The proposed amendments to Article 6 also purport to extend the universe of entities eligible to fulfil the risk retention requirement beyond the originator, sponsor, and original lender to allow for retention by the special servicer appointed to work out the NPEs. This change recognises that a special servicer’s interests are more aligned with the investors, as the special servicer would typically have a more substantive interest than the originator in the work-out and recovery of the NPEs, especially if the special servicer retains the mezzanine and/or junior tranche and its fees are paid out of the securitisation waterfall. In contrast, originators (in the traditional sense of the originator also being the original lender) would typically seek a clean break from the assets being transferred. This difference is important, given that a stated intention behind the proposal is to free up banks’ balance sheets to facilitate increased lending to corporates and, in particular, SMEs.

A New Exemption to the Article 9 Credit-Granting Criteria Requirement

The rationale behind the Article 9 Securitisation Regulation credit-granting requirements was to address the perceived misalignment of interests in the “originate to distribute” model prevalent before the 2008 financial crisis, when assets of inferior quality were selected for securitisation, resulting in investors acquiring greater risk than they may have intended to assume.

By requiring originators to verify the credit-granting standards used in the origination of securitised assets, Article 9 is intended to preclude such discriminatory practices from occurring. However, the Commission recognises that, in the case of NPEs, the verification process should take into account the specific circumstances of NPE securitisations (by virtue of being non-performing, such assets are already credit impaired) so that investors can conduct appropriate due diligence on the quality and performance of the NPEs in order to make a sensible and well-informed investment decision. Accordingly, the Commission is proposing that the requirements set out in Article 9(1) of the Securitisation Regulation should not apply to underlying exposures that are NPEs according to Article 47a(3) CRR at the time the originator purchased them from the relevant third party.

Conclusion

Whilst the Commission’s objectives are to be welcomed, whether amending the Securitisation Regulation alone will facilitate the greater use of securitisation by banks to free their balance sheets of NPEs (with the added benefit of lower funding and transaction costs and lower losses for the originating institution) remains to be seen. The CRR may also need to be amended, in order to level up the playing field in terms of regulatory capital treatment of NPE securitisations. The BCBS published in June 2020 a draft technical amendment (draft TA) to its framework for comment entitled “Capital treatment of securitisations of non-performing loans” in which the BCBS acknowledged the need to address “the potential mis- calibration of risk weights applicable” in this context. However, the draft TA does not follow the recommendations of the EBA for re-calibrating the credit risk and external ratings formulae for risk weights and instead proposes the imposition of fixed risk weights (e.g., 100%, regardless of credit rating) together with a requirement for a high non-refundable purchase price discount of at least 50% in order to qualify for such 100% risk weight (otherwise a 100% risk-weight floor will apply).

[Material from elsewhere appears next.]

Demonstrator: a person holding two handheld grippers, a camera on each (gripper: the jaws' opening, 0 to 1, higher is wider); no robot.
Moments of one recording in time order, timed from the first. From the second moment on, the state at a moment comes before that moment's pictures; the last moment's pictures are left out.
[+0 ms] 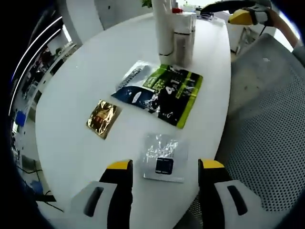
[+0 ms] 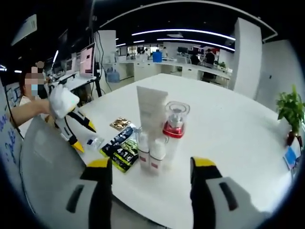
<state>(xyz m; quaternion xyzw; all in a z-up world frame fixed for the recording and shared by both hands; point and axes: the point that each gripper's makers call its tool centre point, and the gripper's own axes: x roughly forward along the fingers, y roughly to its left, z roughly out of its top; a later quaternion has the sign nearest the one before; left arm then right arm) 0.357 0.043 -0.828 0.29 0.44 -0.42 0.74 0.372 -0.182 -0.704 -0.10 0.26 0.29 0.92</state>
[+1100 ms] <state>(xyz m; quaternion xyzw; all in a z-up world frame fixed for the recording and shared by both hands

Unless the draft TA is amended, it may be more difficult to resolve NPEs on a cost-effective basis through the use of securitisation. Banks may be less inclined to invest if the capital required to do so is disproportionately high compared with the ratings applicable to those countries and securitisations where achieving strong investment grade credit ratings on the senior tranches is possible. The risk, then, is that without a recalibration of the risk weights more in line with the recommendation of the EBA in its October 2019 opinion, the Commission’s proposed amendments to the Securitisation Regulation will largely be of token benefit, and households and businesses will not have access to bank capital of the scale needed to fund the economic recovery required following the current crisis.